### Work request
In the records below, reproduce exactly the lines from the one containing "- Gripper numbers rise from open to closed" through the one containing "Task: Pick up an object", both included, and omit the pictures.
--- START ---
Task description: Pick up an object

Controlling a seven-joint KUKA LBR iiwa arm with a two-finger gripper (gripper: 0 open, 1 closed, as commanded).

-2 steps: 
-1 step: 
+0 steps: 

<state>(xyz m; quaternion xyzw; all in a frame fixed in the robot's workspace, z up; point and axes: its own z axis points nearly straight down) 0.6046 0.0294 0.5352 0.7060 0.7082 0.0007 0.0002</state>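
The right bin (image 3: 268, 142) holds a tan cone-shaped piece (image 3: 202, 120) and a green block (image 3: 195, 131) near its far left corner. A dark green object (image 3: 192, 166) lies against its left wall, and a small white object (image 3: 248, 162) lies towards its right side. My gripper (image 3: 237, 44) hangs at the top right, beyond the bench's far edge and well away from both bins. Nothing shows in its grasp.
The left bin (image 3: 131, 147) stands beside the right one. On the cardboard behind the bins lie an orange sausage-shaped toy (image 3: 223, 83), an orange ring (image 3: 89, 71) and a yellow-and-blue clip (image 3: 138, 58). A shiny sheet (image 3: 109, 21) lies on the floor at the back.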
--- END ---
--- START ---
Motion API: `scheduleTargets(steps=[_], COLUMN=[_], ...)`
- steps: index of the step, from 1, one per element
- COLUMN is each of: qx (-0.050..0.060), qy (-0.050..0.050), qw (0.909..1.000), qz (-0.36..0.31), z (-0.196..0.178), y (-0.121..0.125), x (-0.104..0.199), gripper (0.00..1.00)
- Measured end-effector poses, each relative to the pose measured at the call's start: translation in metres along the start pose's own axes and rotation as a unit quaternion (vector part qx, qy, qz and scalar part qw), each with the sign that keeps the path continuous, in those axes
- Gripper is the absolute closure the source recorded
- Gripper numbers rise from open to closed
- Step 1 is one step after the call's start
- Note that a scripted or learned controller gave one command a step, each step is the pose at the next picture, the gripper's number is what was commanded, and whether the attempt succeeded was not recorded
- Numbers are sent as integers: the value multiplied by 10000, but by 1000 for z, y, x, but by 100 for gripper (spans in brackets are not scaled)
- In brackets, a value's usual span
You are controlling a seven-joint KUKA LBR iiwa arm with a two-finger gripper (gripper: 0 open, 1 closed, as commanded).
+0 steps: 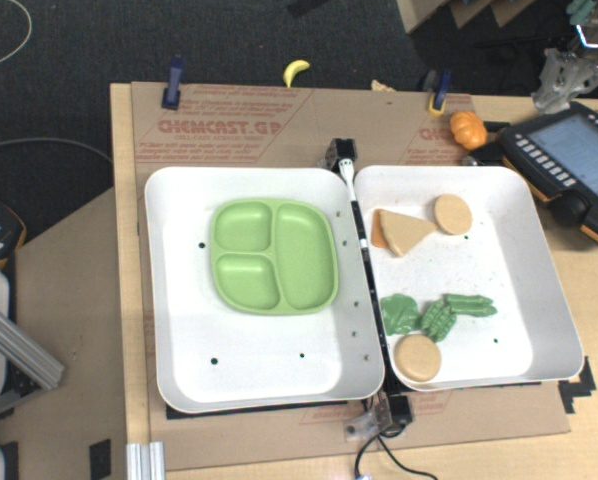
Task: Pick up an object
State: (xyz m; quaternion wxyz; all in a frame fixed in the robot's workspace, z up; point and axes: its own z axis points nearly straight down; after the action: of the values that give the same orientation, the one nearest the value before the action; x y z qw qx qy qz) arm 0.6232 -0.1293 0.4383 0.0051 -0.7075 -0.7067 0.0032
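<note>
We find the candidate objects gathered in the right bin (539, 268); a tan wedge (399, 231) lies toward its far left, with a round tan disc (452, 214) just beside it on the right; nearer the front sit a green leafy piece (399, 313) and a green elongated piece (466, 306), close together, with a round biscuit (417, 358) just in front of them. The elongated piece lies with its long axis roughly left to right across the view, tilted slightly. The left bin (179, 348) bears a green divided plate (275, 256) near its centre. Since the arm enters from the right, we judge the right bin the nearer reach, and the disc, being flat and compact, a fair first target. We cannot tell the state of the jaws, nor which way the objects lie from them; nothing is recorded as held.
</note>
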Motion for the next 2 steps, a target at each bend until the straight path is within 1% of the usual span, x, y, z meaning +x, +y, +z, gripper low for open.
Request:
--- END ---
### Reply to the exercise
- Gripper numbers rise from open to closed
- Step 1 is one step after the call's start
- Note that a scripted or learned controller gave one command a step, each step is the pose at the next picture, the gripper's number is what was commanded, and whether the attempt succeeded was not recorded
- Numbers are sent as integers: the value multiplied by 10000, but by 1000 for z, y, x, but by 100 for gripper (spans in brackets are not scaled)
- In brackets, a value's usual span
You are controlling a seven-joint KUKA LBR iiwa arm with a two-finger gripper (gripper: 0 open, 1 closed, as commanded).
+0 steps: 
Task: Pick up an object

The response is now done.